Et dans une soumission à X fin mai, Massie a déclaré que les autres signataires de la pétition républicaine – la représentante Mace, la représentante Lauren Boebert et l’ancienne représentante Marjorie Taylor Greene – avaient payé un « prix énorme » pour soutenir la publication des dossiers.

Nancy Macé
Mace est l’un des quatre républicains à avoir signé une pétition pour destituer Massie et s’est également entretenu avec des responsables de l’administration de la manière dont le ministère de la Justice a traité l’affaire Epstein.
Mace n’a pas fait face au même niveau de critiques publiques de la part de Trump et de Massie, et a soutenu plus ouvertement le président, bien qu’il aurait été confronté à des pressions pour soutenir les efforts visant à divulguer les dossiers.
Mais, comme Massie, Mace a imputé à cette affaire son échec à obtenir le soutien du président lors de la course aux primaires.
“Si le prix du soutien n’est pas de choisir de louer le dossier Epstein, c’est un prix que je ne suis pas prêt à payer”, a déclaré Mace lors d’une apparition sur CNN dimanche.
Marjorie Taylor Greene
Longtemps l’un des plus fervents partisans du président au Congrès et une figure clé de l’aile MAGA du GOP, l’ancien représentant Greene est devenu plus critique à l’égard de l’administration Trump au cours du second semestre 2025 en matière de politique étrangère mais aussi du dossier Epstein.
Greene a signé une pétition pour libérer Massie et est entré dans une guerre de mots publique avec le président, qui a abouti à sa démission du Congrès.
Greene a déclaré que la décision avait été prise de priver son district d’une “primaire brutale et haineuse”, après que Trump ait déclaré qu’il soutiendrait une contestation contre le représentant de Géorgie.
Le président a réagi à la décision de Greene sur la vérité sociale, la qualifiant de « Marjorie « traître » Brown » et affirmant qu’elle ne voulait pas affronter « une primaire Challenger avec un fort soutien de Trump ».
Pendant ce temps, Greene estime que l’affaire Epstein est centrale, déclarant à CNN avant d’annoncer que la scission publique “tout se résume au dossier Epstein”.
Lauren Boébert
Dernier nom républicain sur une pétition visant à libérer Massie, le représentant du Colorado a également fait face à la colère de Trump et aux menaces de contestation dans sa candidature à la réélection.

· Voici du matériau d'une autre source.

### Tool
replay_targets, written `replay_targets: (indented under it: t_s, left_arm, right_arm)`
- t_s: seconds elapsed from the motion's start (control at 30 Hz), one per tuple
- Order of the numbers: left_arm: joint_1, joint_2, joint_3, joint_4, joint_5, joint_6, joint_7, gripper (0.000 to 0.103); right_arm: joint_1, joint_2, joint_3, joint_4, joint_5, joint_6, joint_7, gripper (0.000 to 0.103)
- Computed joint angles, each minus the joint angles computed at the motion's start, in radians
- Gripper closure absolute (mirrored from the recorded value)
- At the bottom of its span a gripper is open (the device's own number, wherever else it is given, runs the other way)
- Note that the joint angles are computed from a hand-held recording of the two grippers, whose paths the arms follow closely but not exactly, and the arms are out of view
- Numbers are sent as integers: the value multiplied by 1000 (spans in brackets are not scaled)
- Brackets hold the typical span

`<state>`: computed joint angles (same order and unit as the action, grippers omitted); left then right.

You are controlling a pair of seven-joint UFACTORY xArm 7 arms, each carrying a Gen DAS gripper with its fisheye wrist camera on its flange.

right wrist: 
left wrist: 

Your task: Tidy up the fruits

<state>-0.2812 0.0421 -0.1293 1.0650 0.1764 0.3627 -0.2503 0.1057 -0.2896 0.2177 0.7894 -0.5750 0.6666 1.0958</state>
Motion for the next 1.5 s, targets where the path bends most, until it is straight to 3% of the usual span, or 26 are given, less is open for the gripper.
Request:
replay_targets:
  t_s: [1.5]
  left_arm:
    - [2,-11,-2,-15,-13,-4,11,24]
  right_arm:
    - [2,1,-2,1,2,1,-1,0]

Boebert a été perplexe face à Massie lors de sa course primaire ratée, ce qui a amené Trump à demander via Truth Social à la mi-mai si « quelqu’un » était intéressé à se présenter contre le représentant des « esprits faibles ».
“Bien que je soutienne Boebert depuis longtemps, si la bonne personne se présente, ce serait mon honneur de retirer ce soutien et de soutenir une bonne et vraie alternative”, a écrit Trump.
Cependant, Boebert se présente sans opposition à sa primaire et la date pour postuler à une place sur le bulletin de vote est dépassée.
Son représentant a déclaré qu’il continue de soutenir le président Donald Trump et a rejeté ses commentaires comme “faisant partie de la nature de DC” dans une interview avec la station 9News du Colorado.
Cependant, Boebert a reconnu que son soutien à une transparence totale sur le dossier Epstein l’avait placé dans la ligne de mire du président.
“Je veillerai à ce que le président Donald Trump tienne ses promesses”, a déclaré Boebert dans une récente interview à CBS News, faisant référence au dossier Epstein.